Top of RECORDS PROVIDED

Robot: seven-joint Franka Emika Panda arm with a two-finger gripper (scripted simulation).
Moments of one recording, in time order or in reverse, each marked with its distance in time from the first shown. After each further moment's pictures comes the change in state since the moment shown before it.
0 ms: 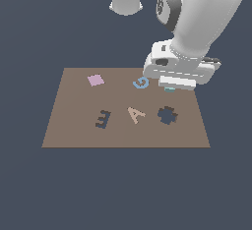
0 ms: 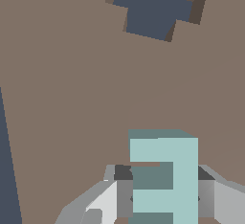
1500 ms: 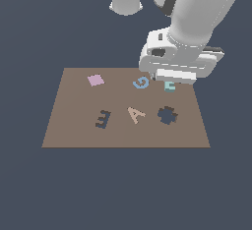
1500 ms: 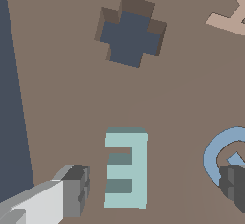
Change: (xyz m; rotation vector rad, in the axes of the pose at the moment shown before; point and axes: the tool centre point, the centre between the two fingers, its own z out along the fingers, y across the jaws) arm 0.007 0.017 -0.035 0.002 -0.001 -0.015
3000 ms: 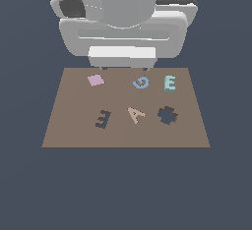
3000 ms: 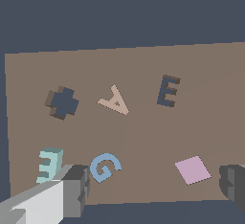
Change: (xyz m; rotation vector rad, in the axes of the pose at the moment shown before) arm 0.081 0.130 -0.124 0.008 0.001 -0.100
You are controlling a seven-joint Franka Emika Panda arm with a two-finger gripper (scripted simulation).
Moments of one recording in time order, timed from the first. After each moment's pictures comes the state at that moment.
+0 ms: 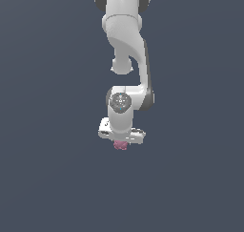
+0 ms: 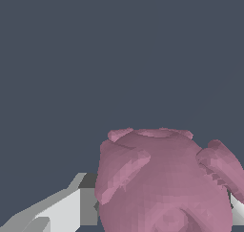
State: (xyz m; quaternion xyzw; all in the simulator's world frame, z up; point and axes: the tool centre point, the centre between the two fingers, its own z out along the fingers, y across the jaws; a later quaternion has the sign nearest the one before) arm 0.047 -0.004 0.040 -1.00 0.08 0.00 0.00
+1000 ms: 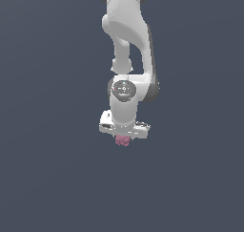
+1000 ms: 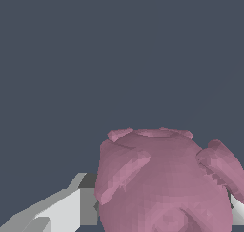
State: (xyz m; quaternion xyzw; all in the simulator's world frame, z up) arm 0.044 0.006 0.087 -1.00 0.08 0.00 0.00
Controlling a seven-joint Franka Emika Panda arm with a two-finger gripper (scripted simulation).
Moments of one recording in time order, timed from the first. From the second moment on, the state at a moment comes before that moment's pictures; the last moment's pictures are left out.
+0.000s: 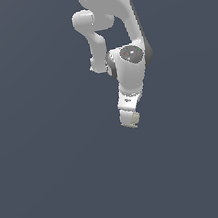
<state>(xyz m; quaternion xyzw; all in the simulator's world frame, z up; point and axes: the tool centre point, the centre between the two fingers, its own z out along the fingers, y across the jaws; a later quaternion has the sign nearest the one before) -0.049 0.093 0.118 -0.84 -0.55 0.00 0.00</state>
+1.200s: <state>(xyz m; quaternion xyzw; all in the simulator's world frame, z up) -0.050 0.094 0.069 -0.83 -0.56 0.00 0.00</state>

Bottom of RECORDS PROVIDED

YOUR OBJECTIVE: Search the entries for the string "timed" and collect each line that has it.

RESPONSE TO THIS EXERCISE:
Moments of one recording in time order, timed from the first. After each moment's pictures comes the state at that moment.
Moments of one recording in time order, timed from the first. From the second moment on, the state at a moment comes before that moment's pictures; the last moment's pictures are left out.

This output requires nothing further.